(525b) Selective Metal Ion Binding with Inorganic and Organic Nanoparticles

Membrane desalination is a popular technology for water desalination, reclamation, and purification. However, the cost and environmental harm associated with managing the concentrated byproducts requires product water recovery to be maximized. The principle phenomena limiting the recovery membrane desalination processes is scaling by sparingly soluble salts. In full-scale membrane desalination processes, water is continually removed from the feed stream while salt ions are retained. This leads to an increasing retentate salt concentration along the length of the treatment train. The ratio of retentate salt concentration to feed salt concentration is known as the concentration factor (CF), and the CF at which the least soluble mineral salt forms a scale is the “limiting CF.” Concentration polarization causes sparingly soluble salts to exceed their solubility at the membrane-water interface before the limiting CF is exceeded in the bulk. Further dewatering can lead to crystallization in the bulk solution or at the membrane-solution interface. Both surface scale formation and precipitated crystal deposition cause degradation of water permeability, product quality, and membrane lifespan. At the same time, advances in nanoscale science and engineering suggest that many of current problems involving water quality could be resolved or greatly ameliorated using nanoparticles which have much larger surface area than the bulk particles, and which can be functionalized with various chemical groups to increases their affinity toward target compounds. They all must get together the majority of the following characteristics: water solubility, appropriate size or molecular weight, high affinity to target metal ions, negligible affinity for non–target compounds, possibility of regeneration, chemical and mechanical stability, low toxicity, and low cost.
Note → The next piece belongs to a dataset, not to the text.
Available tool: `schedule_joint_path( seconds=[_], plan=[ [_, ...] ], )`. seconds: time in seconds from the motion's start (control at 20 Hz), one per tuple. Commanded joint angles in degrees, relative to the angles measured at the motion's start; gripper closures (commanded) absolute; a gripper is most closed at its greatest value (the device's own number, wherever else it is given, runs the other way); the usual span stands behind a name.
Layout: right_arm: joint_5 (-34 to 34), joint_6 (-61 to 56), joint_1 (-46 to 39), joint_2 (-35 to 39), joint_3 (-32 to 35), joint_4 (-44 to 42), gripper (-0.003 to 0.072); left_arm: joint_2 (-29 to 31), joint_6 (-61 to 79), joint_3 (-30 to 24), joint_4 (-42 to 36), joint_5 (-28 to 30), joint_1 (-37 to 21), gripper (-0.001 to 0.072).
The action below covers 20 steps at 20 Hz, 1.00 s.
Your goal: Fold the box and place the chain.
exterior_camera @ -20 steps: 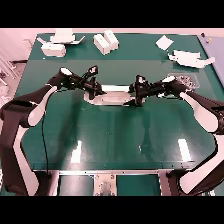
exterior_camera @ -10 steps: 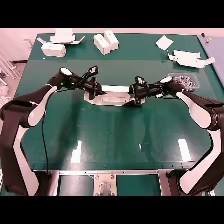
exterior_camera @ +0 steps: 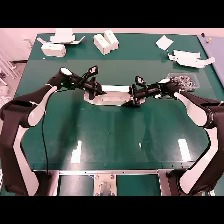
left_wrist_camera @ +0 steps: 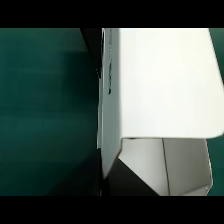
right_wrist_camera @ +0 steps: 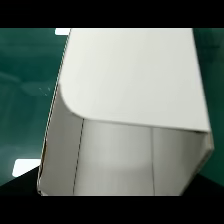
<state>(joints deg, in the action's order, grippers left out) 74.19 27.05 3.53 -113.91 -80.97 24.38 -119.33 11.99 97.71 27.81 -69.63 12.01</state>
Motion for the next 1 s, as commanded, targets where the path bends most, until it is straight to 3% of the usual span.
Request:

A thorough literature review and preliminary experimental results suggest that the selective removal of mineral cations from brackish waters can prevent scale formation and enhance product water recovery up to 90% without the need to adjust feed water pH or add antiscalants. Also, natural and synthetic materials show high metal-binding capacity and selectivity, especially for Ca2+, Ba2+, and Sr2+, which are the main scaling metal ion in most waters targeted for desalination. The separation of metal-polymer complexes, for example, can be achieved by low-pressure ultrafiltration. Our objective is to provide a highly selective calcium-binding material that is efficiently separated from water by low-pressure membrane filtration, and which, can be effectively removed by rapid permeate backpulsing prior to gel layer formation. Such a process would economically and efficiently remove the principle scaling metal ion in alternative waters, and enable high product water recovery in downstream membrane desalination.

Preliminary bench scale membrane desalination experiments were performed on agricultural drainage water samples collected from the Alamo River in Imperial Valley, California, which contains high concentrations of calcium, sodium, magnesium, potassium, bicarbonate, chloride, and sulfate as well as trace amounts of barium, strontium, and nitrate. Model solutions representing Alamo River water (ARW) were also used to conduct well controlled desalination experiments in which various mineral ions were selectively removed from the model ARW. Commercial reverse osmosis (RO) and nanofiltration (NF) desalination membranes were used in all experiments. The feed, retentate, and permeate concentrations of major ions was determined in real-time by ion selective electrodes. Membrane surfaces were imaged by SEM and EDS analysis to confirm elemental composition of scale layers formed and the limiting scaling salts. Various nanomaterals (natural and synthetic) such as colloidal matter (humic and alginic acid), as well as a number of synthetic chelating agents, metal-binding polymers, and ion-exchange nanoparticles (synthesized in our laboratory) were characterized to verify scaling metal ion binding strength, capacity, and regeneration. Additional experiments with the various metal-binding agents dosed into the ARW feed were performed to determine their efficacy at inhibiting mineral scale formation and enhancing overall water recovery. Although our current focus is on selective removal of scaling mineral cations, in the future, this approach could be tailored to enable selective removal of other target metal ions, toxic metals, or emerging contaminants.